Cloud Computing, Exponentially More than a Delivery Model

I am writing in response to the recent opinion piece “Convince me that Cloud Computing is a Solution” in the hope that I might convert the skeptical author of that column.

I fully agree with one part of his/her premise: When you move poorly designed software to the Cloud, you get poorly designed, Cloud-based software. (In marketing, the corollary is that nothing kills a bad product faster than good advertising.) He is correct in asserting that the Cloud is just a tool for delivering services more efficiently. If those services are poorly conceived, badly designed, or implemented improperly, the customer will find out quickly and move on. The graveyard of terminated multi-million-dollar IT projects of any sort, not just Cloud, is wide and thick with bodies.

But even the author has to concede that there are at least some tangible advantages to moving to the Cloud, and the ones he enumerates in the article are far from trivial – one source of code, WAN accessibility, and geographical diversification for data centers. Those he omits seal the case.

In this category I would include the modularity of many Cloud solutions to enable fine-tune adjustment of business rules and other changes with minimal business disruption and rapid distribution to all users. That just isn’t going to happen with IT-based mainframe or client-server systems.

Today’s highly fluid regulatory environment favors flexible, Cloud-based systems: The need to develop and maintain rules-based compliance engines requiring constant monitoring and updating by multiple parties; the constant pressure to drive down transaction costs in a slimmed down menu of loan products; and the increasing sophistication and number of fraudsters from both internal and external sources. All these play directly to the strength of the cloud. Institutions that ignore today’s realities are already suffering the consequences with regulatory actions rising and the number of mortgage fraud cases rising more than 800% from 2008 to 2009.

And with the eventual return of the secondary markets, those banks that can provide the transaction and data transparency and tracking ability inherent in the best Cloud-based lending solutions will be well equipped to sprint out of the starting blocks.

The Cloud greatly reduces the friction and time lag in the distribution of innovation – whether the innovation comes from IT or the business owner. In the Cloud, the innovator is one step from deployment. In non-Cloud models, the distribution mechanisms are slow and cumbersome. Moreover, by deploying cloud technology, institutions avail themselves of operational expertise tailored to a specific solution set whereas in-house IT departments must be expert across many operating systems. Because the expertise is focused, issue resolution and prevention for a particular solution are more efficient and timely. And optimizations run faster as well.
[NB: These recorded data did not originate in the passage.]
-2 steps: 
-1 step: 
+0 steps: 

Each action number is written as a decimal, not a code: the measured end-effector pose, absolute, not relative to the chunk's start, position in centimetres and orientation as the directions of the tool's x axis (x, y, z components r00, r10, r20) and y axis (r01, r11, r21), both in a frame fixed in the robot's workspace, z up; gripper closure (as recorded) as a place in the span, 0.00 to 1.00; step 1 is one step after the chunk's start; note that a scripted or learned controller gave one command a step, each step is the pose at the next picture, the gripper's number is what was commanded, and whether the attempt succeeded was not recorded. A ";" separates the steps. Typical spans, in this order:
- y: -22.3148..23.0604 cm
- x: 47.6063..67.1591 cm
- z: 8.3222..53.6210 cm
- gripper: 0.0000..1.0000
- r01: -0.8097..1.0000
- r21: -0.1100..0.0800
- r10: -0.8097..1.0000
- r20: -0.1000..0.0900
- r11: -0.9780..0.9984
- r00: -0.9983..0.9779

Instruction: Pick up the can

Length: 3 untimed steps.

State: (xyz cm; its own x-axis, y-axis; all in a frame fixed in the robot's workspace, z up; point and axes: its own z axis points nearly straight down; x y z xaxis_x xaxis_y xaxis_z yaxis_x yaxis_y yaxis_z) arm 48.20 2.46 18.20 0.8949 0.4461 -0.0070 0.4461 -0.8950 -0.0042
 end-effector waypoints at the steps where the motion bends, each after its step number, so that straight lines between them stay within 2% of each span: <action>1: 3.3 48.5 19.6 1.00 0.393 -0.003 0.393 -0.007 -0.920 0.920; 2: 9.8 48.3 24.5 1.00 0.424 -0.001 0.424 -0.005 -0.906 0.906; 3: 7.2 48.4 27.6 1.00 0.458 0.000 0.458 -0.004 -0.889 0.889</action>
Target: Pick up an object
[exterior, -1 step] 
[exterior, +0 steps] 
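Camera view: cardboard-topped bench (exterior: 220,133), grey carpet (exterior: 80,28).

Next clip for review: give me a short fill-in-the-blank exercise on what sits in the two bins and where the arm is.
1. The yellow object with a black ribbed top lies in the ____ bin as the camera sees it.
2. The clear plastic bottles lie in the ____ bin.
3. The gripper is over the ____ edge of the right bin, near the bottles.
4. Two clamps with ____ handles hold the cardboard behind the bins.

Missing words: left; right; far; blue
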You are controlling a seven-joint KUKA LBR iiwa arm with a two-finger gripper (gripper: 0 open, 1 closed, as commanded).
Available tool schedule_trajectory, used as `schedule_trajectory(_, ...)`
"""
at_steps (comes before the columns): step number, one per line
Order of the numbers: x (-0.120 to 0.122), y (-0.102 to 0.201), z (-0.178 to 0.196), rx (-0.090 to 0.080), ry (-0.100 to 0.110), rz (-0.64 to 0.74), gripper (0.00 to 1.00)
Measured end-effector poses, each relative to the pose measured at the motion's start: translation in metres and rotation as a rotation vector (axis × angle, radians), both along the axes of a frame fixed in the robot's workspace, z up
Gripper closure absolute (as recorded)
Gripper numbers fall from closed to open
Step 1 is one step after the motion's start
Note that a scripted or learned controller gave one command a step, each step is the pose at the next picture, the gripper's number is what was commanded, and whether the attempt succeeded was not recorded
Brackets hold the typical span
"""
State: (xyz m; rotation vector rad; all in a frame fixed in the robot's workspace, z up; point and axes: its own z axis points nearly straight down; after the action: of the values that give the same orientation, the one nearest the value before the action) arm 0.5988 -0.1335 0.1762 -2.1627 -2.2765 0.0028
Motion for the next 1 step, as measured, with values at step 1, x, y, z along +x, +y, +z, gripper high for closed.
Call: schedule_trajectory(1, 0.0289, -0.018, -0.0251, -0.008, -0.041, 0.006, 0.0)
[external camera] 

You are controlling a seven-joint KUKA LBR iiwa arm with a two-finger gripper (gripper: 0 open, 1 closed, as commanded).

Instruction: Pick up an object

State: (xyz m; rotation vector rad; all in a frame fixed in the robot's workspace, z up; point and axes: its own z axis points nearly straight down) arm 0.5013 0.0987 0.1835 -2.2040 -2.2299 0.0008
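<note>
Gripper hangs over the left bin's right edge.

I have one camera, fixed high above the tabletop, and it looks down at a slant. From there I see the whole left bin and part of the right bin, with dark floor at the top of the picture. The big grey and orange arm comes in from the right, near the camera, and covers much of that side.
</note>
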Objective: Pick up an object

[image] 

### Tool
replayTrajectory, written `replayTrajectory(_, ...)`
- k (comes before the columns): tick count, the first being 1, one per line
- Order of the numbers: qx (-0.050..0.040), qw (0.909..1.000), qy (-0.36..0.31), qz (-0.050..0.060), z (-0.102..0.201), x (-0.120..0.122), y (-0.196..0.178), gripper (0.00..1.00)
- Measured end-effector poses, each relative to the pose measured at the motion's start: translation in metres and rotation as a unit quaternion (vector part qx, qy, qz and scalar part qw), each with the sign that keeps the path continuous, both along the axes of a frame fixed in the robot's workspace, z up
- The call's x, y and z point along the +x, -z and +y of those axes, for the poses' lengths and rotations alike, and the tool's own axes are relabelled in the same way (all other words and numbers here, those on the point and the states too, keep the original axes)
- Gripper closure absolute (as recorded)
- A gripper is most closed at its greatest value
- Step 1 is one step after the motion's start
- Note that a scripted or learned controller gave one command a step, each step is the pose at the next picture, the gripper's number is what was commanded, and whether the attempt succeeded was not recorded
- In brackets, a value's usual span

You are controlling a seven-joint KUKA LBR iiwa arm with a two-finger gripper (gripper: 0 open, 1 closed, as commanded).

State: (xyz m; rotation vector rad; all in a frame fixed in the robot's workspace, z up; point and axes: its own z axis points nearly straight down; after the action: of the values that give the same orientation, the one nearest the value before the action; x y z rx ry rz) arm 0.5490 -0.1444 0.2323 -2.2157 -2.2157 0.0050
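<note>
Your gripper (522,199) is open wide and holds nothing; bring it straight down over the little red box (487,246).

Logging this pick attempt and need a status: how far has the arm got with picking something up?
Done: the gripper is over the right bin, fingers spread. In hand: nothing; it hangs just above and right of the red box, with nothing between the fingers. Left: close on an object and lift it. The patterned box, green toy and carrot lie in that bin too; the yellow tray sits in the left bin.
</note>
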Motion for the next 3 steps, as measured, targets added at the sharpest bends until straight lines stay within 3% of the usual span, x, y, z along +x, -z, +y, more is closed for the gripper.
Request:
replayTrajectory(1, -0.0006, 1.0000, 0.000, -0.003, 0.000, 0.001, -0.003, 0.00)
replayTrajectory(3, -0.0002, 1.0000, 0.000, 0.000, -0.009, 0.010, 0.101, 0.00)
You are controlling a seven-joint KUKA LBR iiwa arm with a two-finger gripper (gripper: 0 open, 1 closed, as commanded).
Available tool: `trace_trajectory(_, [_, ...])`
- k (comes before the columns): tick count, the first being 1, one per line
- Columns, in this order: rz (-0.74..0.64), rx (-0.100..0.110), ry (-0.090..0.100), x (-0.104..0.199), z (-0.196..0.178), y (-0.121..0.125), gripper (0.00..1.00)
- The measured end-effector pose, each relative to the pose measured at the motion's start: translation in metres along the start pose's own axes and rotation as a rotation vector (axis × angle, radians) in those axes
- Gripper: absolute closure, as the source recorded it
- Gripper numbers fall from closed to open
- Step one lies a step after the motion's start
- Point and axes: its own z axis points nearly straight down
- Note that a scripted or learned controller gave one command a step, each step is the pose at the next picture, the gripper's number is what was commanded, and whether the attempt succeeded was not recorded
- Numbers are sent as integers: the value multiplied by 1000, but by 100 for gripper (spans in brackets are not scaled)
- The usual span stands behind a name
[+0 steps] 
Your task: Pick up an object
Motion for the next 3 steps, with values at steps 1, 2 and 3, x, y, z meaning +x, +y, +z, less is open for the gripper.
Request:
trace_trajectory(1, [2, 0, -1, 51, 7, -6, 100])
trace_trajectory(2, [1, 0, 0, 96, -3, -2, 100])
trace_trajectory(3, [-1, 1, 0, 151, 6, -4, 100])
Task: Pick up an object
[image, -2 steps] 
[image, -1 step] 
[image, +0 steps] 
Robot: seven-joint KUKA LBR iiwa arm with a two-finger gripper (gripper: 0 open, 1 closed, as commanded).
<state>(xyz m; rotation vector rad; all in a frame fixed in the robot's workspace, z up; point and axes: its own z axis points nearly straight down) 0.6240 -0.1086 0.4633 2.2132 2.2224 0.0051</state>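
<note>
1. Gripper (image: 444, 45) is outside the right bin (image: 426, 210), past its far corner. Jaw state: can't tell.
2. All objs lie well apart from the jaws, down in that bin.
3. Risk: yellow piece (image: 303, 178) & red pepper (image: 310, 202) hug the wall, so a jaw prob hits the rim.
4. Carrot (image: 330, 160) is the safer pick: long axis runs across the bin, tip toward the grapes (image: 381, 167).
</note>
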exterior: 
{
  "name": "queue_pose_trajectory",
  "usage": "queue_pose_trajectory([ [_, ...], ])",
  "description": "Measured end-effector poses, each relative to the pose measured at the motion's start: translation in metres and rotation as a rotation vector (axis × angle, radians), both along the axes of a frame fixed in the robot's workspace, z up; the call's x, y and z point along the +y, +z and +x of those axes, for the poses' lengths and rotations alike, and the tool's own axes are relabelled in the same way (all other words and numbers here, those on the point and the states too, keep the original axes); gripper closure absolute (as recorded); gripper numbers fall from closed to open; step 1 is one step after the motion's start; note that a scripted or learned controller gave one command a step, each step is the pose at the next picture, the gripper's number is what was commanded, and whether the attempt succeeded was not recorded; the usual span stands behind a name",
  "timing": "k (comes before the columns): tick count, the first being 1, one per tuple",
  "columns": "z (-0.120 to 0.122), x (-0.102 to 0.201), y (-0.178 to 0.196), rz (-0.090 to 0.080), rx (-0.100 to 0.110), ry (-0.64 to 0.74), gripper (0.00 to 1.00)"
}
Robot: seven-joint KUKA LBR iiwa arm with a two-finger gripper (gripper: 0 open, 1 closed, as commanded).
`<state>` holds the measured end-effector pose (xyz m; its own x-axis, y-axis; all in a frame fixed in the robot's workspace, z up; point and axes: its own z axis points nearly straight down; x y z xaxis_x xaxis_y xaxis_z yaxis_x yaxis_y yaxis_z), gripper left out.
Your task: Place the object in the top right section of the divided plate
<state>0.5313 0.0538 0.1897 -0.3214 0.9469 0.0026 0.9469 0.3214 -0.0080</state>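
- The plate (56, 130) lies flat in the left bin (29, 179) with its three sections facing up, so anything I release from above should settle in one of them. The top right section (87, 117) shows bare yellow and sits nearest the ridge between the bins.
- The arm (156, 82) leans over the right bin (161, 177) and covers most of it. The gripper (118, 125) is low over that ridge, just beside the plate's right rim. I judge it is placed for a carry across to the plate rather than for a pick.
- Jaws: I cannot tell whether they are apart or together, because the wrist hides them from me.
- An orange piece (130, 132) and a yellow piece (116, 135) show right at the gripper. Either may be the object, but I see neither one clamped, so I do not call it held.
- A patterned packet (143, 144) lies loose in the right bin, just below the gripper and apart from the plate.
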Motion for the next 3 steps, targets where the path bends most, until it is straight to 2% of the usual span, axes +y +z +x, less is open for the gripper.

So yes, Cloud is a delivery model. But it is also an enabling technology. The nature of Cloud computing enables the development of software that could not exist outside of the Cloud, and that aligns more precisely with an organization’s strategies and business objectives.

Clearly, Cloud-based technology will not spring fully formed on the lending industry, like Athena from the head of Zeus. But as a delivery model, upon which robust mortgage technology solutions are already available, it has gained converts amongst the top tier, and is gaining ground with aggressive mid-tier lenders. It will take some time to evolve and be accepted across the industry. But the wisdom of migrating to the Cloud is being confirmed many times over, as the early adopters build on their competitive advantage in time to market, cleaner loans, improved data transparency, and in higher productivity.